• _Assignment_: Make an exact copy of the entries below and leave any picture out of it.

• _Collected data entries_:
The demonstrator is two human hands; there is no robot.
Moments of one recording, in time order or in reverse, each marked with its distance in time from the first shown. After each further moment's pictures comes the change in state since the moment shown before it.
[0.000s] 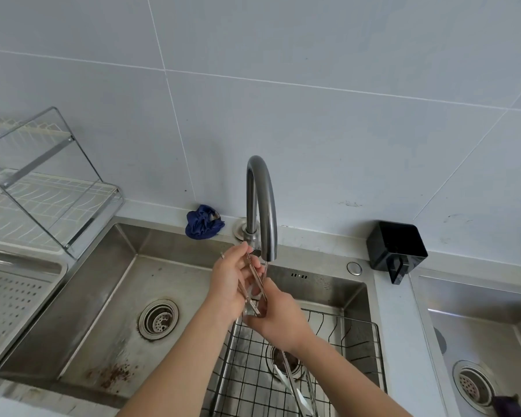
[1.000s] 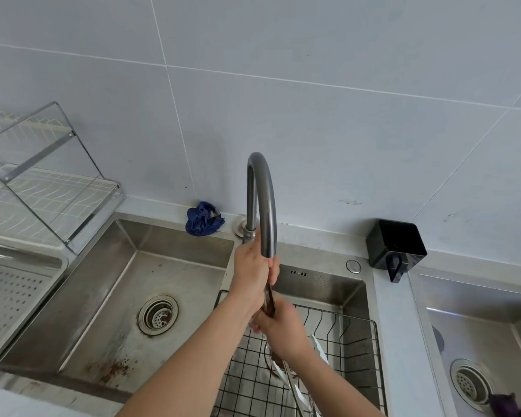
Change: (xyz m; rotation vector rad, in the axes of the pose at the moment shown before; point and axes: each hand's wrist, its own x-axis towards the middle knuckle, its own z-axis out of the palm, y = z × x) left_hand -0.014 -0.008 0.044 0.357 -0.008 0.215; right_hand -0.018 0.013 0.020 0.410 0.094 0.156
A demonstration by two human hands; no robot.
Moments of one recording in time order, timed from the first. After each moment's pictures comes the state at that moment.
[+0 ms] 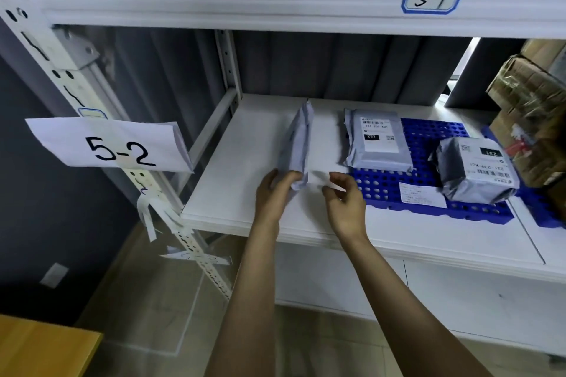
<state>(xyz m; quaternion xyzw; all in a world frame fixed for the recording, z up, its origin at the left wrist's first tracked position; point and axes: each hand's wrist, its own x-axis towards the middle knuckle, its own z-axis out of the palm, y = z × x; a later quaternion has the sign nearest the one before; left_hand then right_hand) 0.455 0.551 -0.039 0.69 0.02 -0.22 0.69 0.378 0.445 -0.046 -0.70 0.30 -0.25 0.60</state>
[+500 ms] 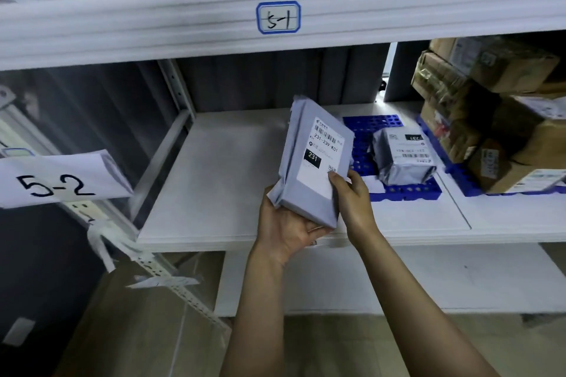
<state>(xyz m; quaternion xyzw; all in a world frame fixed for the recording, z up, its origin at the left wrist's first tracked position) 0.360 0.492 -0.008 0.30 0.02 -0.53 0.80 0.307 0.375 -0.015 -0.57 0.31 -0.28 0.71</state>
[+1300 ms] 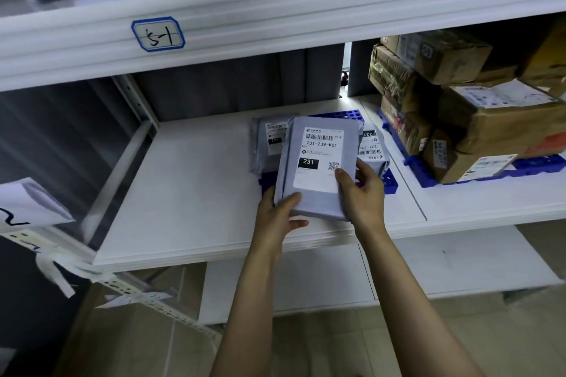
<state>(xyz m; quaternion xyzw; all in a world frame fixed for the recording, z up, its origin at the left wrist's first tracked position) 0.321 0.425 -0.007 0.63 -0.08 -0.31 0.71 0.251 0.298 -0.010 -0.61 0.37 -0.36 0.59</state>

• _Your solution_:
The demonstrator is two human hands; there is no robot.
Moments of one recording, in time order or in reverse, each marked with its distance in time from the first shown. After each further moment's pictures comes the change in state since the moment shown before it.
[0.000s] 
[1.000s] 
Change: (xyz m; rotation vector rad, in the axes of the pose at the moment shown before; point and axes: each hand's wrist, its own x-axis towards the middle knuckle, its own z-axis out of the palm, y = z × x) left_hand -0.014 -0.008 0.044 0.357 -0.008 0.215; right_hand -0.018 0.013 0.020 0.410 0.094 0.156
A demonstration by two human hands; no robot.
Moments of one recording in time order, timed from the first. After each moment's pictures comes the state at that moment.
[+0 ms] 
<state>(xyz m; quaternion xyzw; all in a world frame fixed for the recording, z up, its origin at the left wrist's first tracked position; point and axes: each hand's wrist, its own x-axis towards the middle knuckle, its own z-axis out of the palm, y = z × x; a later quaternion has the sign nearest the one before; left_hand then right_hand) 0.455 0.551 -0.039 0.69 0.02 -0.22 0.69 0.378 0.445 -0.046 -0.70 0.30 -0.25 0.60</state>
[+500 ms] 
<state>(xyz m; quaternion xyzw; all in a world frame fixed for the recording, z up, its origin at the left wrist's first tracked position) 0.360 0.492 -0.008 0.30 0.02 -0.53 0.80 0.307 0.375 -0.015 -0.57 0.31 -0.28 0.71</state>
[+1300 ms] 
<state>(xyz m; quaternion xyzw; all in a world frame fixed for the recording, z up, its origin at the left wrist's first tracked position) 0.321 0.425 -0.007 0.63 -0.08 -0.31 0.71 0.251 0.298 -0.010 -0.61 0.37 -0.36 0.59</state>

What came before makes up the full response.